At 12:30 p.m. I leave for the airport only just having receiving my travel pass from an agency of the Sudan People’s Liberation Army, which rules South Sudan. The plane is a 22-seat propeller model. We touch down in a small airport in Lokichoggio, northwest Kenya. White foreigners and black nationals are piling luggage into pickup trucks for transport between the airplanes and the simple and crudely fashioned outbuildings that comprise the terminal. Wilson, an IMC logistician, is waiting for me. The parking lot is populated mostly by INGO vehicles and the World Food Programme flag flies next to the Kenyan flag. While we wait for my luggage to be delivered to the parking lot in a pickup truck, Wilson tells me that he is Kenyan. “The Africans will never be able to be alone,” he says, meaning that his people are incapable of caring for themselves.

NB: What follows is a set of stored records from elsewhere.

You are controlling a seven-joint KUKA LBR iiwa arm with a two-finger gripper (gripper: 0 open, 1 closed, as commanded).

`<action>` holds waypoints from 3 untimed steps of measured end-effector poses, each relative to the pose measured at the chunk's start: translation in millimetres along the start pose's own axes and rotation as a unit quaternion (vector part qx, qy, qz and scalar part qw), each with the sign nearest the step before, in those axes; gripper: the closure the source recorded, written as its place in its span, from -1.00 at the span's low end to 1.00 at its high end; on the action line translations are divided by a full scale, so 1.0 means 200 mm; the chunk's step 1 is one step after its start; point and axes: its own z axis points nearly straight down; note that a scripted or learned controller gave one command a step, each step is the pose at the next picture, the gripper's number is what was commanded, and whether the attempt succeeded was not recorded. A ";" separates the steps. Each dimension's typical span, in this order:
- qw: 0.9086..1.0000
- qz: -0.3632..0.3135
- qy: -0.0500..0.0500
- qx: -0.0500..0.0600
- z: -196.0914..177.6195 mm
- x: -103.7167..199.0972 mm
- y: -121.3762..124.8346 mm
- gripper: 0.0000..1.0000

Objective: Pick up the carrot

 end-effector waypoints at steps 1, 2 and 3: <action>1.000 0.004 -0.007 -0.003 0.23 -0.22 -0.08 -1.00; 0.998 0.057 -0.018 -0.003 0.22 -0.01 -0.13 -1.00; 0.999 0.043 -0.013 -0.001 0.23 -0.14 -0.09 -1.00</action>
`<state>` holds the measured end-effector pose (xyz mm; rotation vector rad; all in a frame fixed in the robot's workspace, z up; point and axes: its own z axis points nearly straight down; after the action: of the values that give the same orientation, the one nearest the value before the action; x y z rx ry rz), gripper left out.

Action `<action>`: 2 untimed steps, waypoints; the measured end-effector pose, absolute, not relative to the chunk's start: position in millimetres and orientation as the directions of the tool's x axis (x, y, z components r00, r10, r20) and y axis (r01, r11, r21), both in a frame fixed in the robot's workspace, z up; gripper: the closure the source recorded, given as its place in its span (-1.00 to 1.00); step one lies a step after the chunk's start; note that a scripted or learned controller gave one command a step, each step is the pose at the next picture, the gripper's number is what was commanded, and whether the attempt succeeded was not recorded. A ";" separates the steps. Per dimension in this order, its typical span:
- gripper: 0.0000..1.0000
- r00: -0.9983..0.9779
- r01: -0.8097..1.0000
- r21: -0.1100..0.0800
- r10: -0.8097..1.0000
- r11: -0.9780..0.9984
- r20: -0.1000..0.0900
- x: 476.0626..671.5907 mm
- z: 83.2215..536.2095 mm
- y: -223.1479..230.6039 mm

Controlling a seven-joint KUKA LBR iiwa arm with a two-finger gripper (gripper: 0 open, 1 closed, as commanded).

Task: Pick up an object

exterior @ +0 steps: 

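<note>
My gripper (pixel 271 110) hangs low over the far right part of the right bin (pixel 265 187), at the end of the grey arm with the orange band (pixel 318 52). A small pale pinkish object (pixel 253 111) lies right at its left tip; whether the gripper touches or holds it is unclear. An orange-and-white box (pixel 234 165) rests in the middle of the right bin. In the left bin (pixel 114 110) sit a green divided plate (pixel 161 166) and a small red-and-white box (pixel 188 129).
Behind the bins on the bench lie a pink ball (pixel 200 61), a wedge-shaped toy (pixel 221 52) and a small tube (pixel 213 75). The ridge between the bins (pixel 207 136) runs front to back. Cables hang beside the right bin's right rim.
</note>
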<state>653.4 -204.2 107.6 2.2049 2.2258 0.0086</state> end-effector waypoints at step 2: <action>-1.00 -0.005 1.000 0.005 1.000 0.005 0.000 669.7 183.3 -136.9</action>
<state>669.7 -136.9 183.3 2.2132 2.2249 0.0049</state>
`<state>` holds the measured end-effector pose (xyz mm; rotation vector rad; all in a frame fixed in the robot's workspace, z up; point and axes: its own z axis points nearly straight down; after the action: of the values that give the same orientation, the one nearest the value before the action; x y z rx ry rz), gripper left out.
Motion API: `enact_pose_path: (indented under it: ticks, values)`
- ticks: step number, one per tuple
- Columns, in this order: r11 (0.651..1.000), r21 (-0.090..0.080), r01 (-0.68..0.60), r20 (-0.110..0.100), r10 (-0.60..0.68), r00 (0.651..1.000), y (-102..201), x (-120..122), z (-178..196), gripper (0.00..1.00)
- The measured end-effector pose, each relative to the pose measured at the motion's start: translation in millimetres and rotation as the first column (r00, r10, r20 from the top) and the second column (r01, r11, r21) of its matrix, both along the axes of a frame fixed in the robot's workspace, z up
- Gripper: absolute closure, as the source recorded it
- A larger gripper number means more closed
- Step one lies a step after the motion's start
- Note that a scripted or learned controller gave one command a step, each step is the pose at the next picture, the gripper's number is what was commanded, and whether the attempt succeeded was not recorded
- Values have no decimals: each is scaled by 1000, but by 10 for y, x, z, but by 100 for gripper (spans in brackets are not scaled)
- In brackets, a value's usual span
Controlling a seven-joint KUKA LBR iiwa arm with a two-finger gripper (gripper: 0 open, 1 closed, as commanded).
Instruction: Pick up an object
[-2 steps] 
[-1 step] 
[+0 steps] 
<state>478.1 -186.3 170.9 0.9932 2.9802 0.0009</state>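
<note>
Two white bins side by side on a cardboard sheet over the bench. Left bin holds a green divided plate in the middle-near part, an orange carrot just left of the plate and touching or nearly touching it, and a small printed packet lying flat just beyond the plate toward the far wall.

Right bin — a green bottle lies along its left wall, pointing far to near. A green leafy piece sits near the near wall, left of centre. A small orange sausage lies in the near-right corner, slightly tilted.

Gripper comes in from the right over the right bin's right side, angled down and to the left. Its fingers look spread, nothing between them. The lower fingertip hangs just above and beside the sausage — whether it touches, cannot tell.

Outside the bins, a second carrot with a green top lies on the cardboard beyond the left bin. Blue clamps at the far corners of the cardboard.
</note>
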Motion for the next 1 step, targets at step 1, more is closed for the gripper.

I am taken to the nearby United Nations compound, where IMC has a small office and sleeping accommodations. “That way is Kenya and that way is Uganda,” says Wilson, pointing toward a ring of small mountains. Dusty children play alongside the road near a shantytown of rusting tin roofs, women carry items on their heads, men crouch underneath a tree. The roads are pockmarked with potholes. The UN compound is a cornucopia of humanitarian relief agencies. Nightfall brings a sky of rhinestones glittering on a field of inky black African velvet.